The Trump administration proposed slashing the EPA’s $9 billion budget by 55 percent, but Congress is considering less drastic cuts as part of the Interior, Environment and Related Agencies Appropriations Act.
As lawmakers consider the agency’s budget in the coming weeks, EPN experts said, they face a stark choice: protect Americans from environmental harms or leave them without a watchdog when pollution or chemical accidents occur.
Though both chambers proposed cuts, EPN praised the Senate’s bipartisan proposal as more responsible.
The Senate would reduce the agency’s budget by about 5 percent, while maintaining critical capacity for science, health and safety. It would halt the administration’s steps to close the agency’s Office of Research and Development (ORD); protect funding to states for clean water and sewage projects, brownfields restoration and other programs; and direct the agency to maintain core functions.

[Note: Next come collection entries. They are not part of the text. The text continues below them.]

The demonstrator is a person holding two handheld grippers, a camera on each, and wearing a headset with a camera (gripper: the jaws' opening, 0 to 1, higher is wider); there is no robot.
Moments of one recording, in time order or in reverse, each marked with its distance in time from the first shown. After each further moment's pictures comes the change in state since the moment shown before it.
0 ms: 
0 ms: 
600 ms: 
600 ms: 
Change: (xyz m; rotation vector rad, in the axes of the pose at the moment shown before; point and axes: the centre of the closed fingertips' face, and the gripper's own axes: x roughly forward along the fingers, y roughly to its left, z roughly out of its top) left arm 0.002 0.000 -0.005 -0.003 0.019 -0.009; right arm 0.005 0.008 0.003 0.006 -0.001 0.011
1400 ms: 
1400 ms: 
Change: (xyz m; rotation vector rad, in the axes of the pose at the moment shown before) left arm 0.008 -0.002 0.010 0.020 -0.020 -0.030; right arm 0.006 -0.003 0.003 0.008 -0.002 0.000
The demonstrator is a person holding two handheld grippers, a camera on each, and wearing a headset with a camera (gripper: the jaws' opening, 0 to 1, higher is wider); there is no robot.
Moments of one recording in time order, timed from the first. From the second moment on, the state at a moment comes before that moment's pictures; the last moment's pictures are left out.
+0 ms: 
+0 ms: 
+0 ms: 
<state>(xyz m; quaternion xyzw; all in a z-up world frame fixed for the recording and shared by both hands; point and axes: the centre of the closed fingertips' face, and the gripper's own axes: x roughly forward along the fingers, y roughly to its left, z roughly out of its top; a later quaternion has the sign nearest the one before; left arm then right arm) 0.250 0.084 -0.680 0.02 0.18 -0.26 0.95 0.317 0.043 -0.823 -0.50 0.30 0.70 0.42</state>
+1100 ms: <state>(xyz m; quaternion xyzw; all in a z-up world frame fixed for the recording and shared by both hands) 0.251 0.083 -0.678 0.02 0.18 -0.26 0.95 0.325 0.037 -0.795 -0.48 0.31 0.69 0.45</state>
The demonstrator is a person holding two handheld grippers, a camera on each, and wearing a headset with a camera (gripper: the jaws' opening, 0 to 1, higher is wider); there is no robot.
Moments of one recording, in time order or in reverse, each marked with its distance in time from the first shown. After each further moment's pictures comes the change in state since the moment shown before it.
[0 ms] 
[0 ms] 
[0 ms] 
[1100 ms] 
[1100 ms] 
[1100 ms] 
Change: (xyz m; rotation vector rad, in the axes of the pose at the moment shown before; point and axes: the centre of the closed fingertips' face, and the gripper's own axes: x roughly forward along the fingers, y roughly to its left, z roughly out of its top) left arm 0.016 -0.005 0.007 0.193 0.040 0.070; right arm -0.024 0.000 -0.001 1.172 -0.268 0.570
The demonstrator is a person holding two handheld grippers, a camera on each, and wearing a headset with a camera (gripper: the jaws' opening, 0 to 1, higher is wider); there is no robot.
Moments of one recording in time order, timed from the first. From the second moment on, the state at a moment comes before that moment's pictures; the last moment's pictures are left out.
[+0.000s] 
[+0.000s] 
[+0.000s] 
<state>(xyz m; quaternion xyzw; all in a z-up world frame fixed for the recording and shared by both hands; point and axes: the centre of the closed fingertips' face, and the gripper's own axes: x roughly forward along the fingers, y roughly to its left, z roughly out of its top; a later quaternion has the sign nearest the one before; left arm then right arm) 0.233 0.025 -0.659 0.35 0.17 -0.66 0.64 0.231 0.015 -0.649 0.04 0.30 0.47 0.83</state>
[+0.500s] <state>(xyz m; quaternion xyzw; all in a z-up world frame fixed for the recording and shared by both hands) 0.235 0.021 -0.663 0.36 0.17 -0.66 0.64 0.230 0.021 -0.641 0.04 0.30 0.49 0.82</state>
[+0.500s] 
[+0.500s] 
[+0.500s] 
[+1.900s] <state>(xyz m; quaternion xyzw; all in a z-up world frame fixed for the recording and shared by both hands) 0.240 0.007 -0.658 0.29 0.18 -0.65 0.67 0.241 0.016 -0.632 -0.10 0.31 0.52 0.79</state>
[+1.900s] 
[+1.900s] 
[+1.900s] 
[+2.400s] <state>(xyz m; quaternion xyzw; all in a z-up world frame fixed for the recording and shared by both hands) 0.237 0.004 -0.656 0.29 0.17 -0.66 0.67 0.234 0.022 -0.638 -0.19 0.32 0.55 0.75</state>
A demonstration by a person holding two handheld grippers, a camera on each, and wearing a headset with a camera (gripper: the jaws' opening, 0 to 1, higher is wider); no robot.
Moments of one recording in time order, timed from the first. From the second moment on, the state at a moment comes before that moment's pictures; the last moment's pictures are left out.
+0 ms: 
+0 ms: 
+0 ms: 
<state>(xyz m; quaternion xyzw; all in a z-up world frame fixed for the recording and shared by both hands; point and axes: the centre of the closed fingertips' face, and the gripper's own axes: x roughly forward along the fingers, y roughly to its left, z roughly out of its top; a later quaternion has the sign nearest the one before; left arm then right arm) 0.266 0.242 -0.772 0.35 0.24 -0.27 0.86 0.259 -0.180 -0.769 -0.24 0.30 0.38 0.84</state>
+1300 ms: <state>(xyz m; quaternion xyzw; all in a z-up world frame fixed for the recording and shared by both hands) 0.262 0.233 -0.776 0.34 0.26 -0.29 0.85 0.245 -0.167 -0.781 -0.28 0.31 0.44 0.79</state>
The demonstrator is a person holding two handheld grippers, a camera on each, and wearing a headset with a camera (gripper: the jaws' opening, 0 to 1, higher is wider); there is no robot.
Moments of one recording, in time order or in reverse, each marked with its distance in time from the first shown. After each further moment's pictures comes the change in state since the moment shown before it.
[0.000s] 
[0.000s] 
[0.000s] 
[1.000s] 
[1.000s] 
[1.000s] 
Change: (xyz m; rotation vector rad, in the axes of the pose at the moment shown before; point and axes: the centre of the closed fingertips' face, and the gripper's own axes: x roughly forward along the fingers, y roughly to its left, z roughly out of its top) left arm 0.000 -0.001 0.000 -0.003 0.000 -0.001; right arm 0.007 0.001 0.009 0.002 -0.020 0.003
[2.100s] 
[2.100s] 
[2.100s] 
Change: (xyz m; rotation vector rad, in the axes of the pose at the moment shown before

The House’s proposed 23 percent cut would slash enforcement funding, hobble critical scientific research capacity and eliminate more than 60 percent of state funding that communities rely on to keep their drinking water safe, Boom said.
“Passing the Senate approach would send a clear message that the serial shutdown of EPA must be reined in, that congressional intent must be followed, and that Americans still expect guardians on the job protecting their health and safety,” said Boom, who as a senior advisor at EPA helped launch a pilot program to support communities transitioning from fossil fuel economies.